→ **YOUR INSTRUCTIONS**
Can you give all the records again without altering a single character?
BEGIN
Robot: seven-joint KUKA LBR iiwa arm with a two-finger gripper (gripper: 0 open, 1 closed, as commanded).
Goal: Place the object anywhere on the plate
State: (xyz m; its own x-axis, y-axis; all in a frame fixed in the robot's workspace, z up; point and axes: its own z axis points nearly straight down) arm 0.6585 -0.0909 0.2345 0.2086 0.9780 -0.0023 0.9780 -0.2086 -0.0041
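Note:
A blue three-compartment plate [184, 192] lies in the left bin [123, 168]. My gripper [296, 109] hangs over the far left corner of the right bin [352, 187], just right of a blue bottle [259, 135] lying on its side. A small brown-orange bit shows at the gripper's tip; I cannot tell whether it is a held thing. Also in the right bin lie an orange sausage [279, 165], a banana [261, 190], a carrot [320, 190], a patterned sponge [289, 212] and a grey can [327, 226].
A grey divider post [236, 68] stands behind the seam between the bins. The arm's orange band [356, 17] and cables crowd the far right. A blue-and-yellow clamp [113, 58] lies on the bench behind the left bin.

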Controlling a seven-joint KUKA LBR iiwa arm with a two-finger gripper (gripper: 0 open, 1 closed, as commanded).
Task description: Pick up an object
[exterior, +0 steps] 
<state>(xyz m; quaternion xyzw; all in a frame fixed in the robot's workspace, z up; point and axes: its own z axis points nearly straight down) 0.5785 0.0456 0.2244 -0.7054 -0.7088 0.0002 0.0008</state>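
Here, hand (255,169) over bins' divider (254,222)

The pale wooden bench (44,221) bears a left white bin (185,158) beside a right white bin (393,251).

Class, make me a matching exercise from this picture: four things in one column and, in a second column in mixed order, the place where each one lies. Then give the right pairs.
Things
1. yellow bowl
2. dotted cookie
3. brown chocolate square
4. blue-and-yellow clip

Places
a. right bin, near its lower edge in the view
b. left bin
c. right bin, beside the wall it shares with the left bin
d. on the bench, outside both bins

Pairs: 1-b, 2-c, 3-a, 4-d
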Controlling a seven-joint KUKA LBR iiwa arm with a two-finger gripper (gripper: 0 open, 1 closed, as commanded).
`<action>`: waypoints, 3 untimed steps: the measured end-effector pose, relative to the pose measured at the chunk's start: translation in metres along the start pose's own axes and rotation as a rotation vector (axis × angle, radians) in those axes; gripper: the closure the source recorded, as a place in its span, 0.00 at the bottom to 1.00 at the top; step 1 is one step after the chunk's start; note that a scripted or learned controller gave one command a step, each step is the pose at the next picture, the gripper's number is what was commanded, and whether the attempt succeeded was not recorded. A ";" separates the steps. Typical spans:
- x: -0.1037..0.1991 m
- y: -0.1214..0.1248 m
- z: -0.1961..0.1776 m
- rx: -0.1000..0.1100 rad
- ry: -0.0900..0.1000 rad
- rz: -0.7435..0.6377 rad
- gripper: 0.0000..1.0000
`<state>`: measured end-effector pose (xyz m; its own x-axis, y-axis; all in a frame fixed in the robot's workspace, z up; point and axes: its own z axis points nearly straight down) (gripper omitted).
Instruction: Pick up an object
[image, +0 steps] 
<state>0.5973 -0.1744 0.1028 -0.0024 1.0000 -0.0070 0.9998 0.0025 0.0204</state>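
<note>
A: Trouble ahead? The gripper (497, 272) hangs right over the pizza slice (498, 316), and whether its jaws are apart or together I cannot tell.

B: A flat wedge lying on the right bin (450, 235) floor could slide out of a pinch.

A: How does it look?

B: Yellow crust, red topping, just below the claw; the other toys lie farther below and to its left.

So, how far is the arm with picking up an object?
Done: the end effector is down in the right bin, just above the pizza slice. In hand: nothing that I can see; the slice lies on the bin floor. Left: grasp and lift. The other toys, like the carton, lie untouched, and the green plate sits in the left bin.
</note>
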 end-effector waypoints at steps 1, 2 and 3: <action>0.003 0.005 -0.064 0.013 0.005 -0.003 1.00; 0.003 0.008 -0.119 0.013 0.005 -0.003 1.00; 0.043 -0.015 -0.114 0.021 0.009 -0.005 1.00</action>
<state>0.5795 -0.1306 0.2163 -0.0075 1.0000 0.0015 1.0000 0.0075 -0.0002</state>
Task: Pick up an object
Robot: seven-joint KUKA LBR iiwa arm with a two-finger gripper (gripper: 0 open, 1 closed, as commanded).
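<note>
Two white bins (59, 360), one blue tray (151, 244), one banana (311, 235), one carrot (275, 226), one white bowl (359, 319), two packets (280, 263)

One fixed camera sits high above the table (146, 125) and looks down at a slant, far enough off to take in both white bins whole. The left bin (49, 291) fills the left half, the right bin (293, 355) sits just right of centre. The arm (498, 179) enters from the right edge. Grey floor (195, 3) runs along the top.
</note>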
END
→ **RESPONSE AREA**
Robot: seven-joint KUKA LBR iiwa arm with a two-finger gripper (gripper: 0 open, 1 closed, as commanded).
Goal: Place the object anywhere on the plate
State: (xyz m; its own x-axis, y-axis; all in a frame fixed in the robot's workspace, z up; point and axes: its own z axis points nearly straight down) arm 0.6585 -0.0909 0.2345 0.2086 0.9780 -0.0023 0.9780 -0.2086 -0.0041
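Note:
A blue three-compartment plate [184, 192] lies in the left bin [123, 168]. My gripper [296, 109] hangs over the far left corner of the right bin [352, 187], just right of a blue bottle [259, 135] lying on its side. A small brown-orange bit shows at the gripper's tip; I cannot tell whether it is a held thing. Also in the right bin lie an orange sausage [279, 165], a banana [261, 190], a carrot [320, 190], a patterned sponge [289, 212] and a grey can [327, 226].
A grey divider post [236, 68] stands behind the seam between the bins. The arm's orange band [356, 17] and cables crowd the far right. A blue-and-yellow clamp [113, 58] lies on the bench behind the left bin.
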
Controlling a seven-joint KUKA LBR iiwa arm with a two-finger gripper (gripper: 0 open, 1 closed, as commanded).
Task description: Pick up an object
[exterior, +0 steps] 
<state>(xyz m; quaternion xyzw; all in a frame fixed in the robot's workspace, z up; point and axes: its own z axis points nearly straight down) 0.5785 0.0456 0.2244 -0.7054 -0.7088 0.0002 0.0008</state>
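Here, hand (255,169) over bins' divider (254,222)

The pale wooden bench (44,221) bears a left white bin (185,158) beside a right white bin (393,251).

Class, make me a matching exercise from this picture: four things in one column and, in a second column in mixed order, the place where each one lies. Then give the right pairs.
Things
1. yellow bowl
2. dotted cookie
3. brown chocolate square
4. blue-and-yellow clip

Places
a. right bin, near its lower edge in the view
b. left bin
c. right bin, beside the wall it shares with the left bin
d. on the bench, outside both bins

Pairs: 1-b, 2-c, 3-a, 4-d
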Controlling a seven-joint KUKA LBR iiwa arm with a two-finger gripper (gripper: 0 open, 1 closed, as commanded).
`<action>`: waypoints, 3 untimed steps: the measured end-effector pose, relative to the pose measured at the chunk's start: translation in metres along the start pose's own axes and rotation as a rotation vector (axis × angle, radians) in those axes; gripper: the closure the source recorded, as a place in its span, 0.00 at the bottom to 1.00 at the top; step 1 is one step after the chunk's start; note that a scripted or learned controller gave one command a step, each step is the pose at the next picture, the gripper's number is what was commanded, and whether the attempt succeeded was not recorded. A ";" separates the steps. Typical spans:
- x: -0.1037..0.1991 m
- y: -0.1214..0.1248 m
- z: -0.1961..0.1776 m
- rx: -0.1000..0.1100 rad
- ry: -0.0900..0.1000 rad
- rz: -0.7435..0.6377 rad
- gripper: 0.0000..1.0000
`<state>`: measured end-effector pose (xyz m; its own x-axis, y-axis; all in a frame fixed in the robot's workspace, z up; point and axes: its own z axis points nearly straight down) (gripper omitted).
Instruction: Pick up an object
[image, +0 steps] 
<state>0.5973 -0.1744 0.1028 -0.0024 1.0000 -0.0070 0.9998 0.0025 0.0204</state>
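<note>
A: Trouble ahead? The gripper (497, 272) hangs right over the pizza slice (498, 316), and whether its jaws are apart or together I cannot tell.

B: A flat wedge lying on the right bin (450, 235) floor could slide out of a pinch.

A: How does it look?

B: Yellow crust, red topping, just below the claw; the other toys lie farther below and to its left.

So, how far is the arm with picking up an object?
Done: the end effector is down in the right bin, just above the pizza slice. In hand: nothing that I can see; the slice lies on the bin floor. Left: grasp and lift. The other toys, like the carton, lie untouched, and the green plate sits in the left bin.
</note>
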 end-effector waypoints at steps 1, 2 and 3: <action>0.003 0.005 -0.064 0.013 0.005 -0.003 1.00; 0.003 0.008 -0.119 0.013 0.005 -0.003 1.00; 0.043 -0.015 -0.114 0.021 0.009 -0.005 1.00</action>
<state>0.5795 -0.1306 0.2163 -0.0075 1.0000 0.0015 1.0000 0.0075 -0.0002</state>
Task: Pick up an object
Robot: seven-joint KUKA LBR iiwa arm with a two-finger gripper (gripper: 0 open, 1 closed, as commanded).
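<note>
Two white bins (59, 360), one blue tray (151, 244), one banana (311, 235), one carrot (275, 226), one white bowl (359, 319), two packets (280, 263)

One fixed camera sits high above the table (146, 125) and looks down at a slant, far enough off to take in both white bins whole. The left bin (49, 291) fills the left half, the right bin (293, 355) sits just right of centre. The arm (498, 179) enters from the right edge. Grey floor (195, 3) runs along the top.
</note>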

That is the complete answer.